Celebrating Black History Month: From A Bartender to The Bartender

Posted on: Feb. 01, 2022 | | By: Chanta Hunter

I could still feel the butterflies in my stomach. Although my hands had stopped shaking hours ago, I was still a ball of nerves and excitement. I stepped into the elevator and pressed the button for the rooftop bar. This was the first moment I was able to reflect on what had happened. I had just successfully taught a room full of strangers how to make candles and how to make cocktails. I was having the biggest ‘WOW’ moment. 

I caught a glimmer of myself in the reflection of the elevator doors. 

“Hey girly, you did it!”. My reflection was smiling at me. I was smiling back. 

The music went from a faint whisper to a thumping as I approached the fourteenth floor. 


The elevator doors opened to a rooftop scene where a blend of dance-house music was bumping and the scent of food on the grill was hitting the air. Over thirty self-identifying women having an amazing time laughing, smiling, chatting, and drinking. The party was lit. 

This was nice.

I took a moment to put my things down, and as I was doing so, a beautiful young woman rushed up to me. 

“This drink is soooooo good! Thank you!”, she said.

“Thank me? Ummmm…okay” I replied.

She could see the bewilderment on my face.

“Yes, you! You made it! You’re ‘The Bartender’ right? “ smiling and dancing a little two-step while she spoke.

“I’m *A* bartender love…not The Bartender. I didn’t make that drink.” pointing to the cocktail she was holding.

She grabbed my hand and pulled me in the direction of the bar. 

“ You’re so silly. YOU made it. It’s YOUR drink. See!?!”

And there, on the bar,  was a menu that had three drinks listed –  the same three I had crafted for the cocktail class earlier in the day. 

I glanced back at the woman who brought me to the bar. It finally dawned on me that she was holding a ‘Sultry Siren’. The scent of mezcal is always undeniable. 

I had made her drink.

My world stood still. 

I took in the music, the laughter, the smiles, the vibe. I even remember the color of the sunset and the feel of the breeze on my skin as I drank the moment in. 

I had created this. 

My cocktails were featured at The Vue rooftop bar in New Orleans. I was surrounded by people sipping cocktails I’d created.

I stepped up to the bar and ordered one of my creations from the bartender. 

This was Bliss.

This was November of 2019, and in all of my twenty years of bartending, I had never felt anything like that moment. 

When asked how the industry has changed over the past two decades, I realized that I was being asked to reflect on my entire career. How has it changed? 

Me, a black woman, is now openly celebrated in a multitude of spaces around the world for my talent in the drinks industry. Yet back then, when I first started my journey in hospitality, it was very uncommon to find another black female face behind a bar in prestigious places.
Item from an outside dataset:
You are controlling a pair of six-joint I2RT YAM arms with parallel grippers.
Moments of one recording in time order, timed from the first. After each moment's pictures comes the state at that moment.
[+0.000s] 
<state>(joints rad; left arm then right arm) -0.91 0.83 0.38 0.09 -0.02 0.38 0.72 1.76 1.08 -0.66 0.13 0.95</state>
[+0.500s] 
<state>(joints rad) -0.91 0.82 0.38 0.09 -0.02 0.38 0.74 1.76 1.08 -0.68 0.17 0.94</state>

For over thirteen years, I was the only black woman bartender at the establishment I worked for. I often felt outnumbered, uncomfortable and unseen. 

Over the past twenty years, there have been so many spaces where I was not invited to and so many tables I was not invited to sit at. I reflect on this today as I sit on Tales of the Cocktail Foundation’s Beyond the Bar Advisory Committee as a co-chair. I realize that I have now been given the agency to ensure BIPOC voices in the industry are not only seen and heard but celebrated as well. 

Recently, I’ve advocated with One Fair Wage to speak out against the injustices that happen to pregnant black women while bartending and to lobby against unfair wage practices in our nation. It took almost twenty years in this industry to feel like my voice matters, and while the hospitality industry has grown, there is still work to be done. My predecessor Jackie Summers once said that I was a gatekeeper sent to destroy the gate. And as this gate crumbles, I would like to see the bridge to evolution and inclusivity stand proudly in its place. 

I am here to build. 

I can still see the deep purple swirl in the sky that November night. The sun sank beneath the New Orleans skyline, and I heard the roar of endless laughter as I sipped my Sultry Siren. It was at that moment, I realized what success tasted like and I want others to taste it too. 

About Chanta Hunter: 

Chanta Hunter is a Brooklyn-born bartender who’s been slinging deliciousness and wowing tourists in the heart of Times Square for seventeen years prior to the pandemic. As one of the lead bartenders, Chanta excelled at high volume service with speedy service, quick wit, humor and smile. 2022 is her 22nd year in the service industry. Post pandemic Chanta freelances as a Hospitality Consultant and teaches cocktail curating classes with hopes of launching a line of bottled cocktails in the near future to supply thirsty New Yorkers with potent portables on the go. When not behind a bar, Chanta leads an adventure-filled life as a mother of four kids and two fur babies. Because of her love for all things handcrafted, Chanta is also an entrepreneur of organic skincare & spa essentials with her line Tailored To Bare, for which she teaches candle-making classes as well.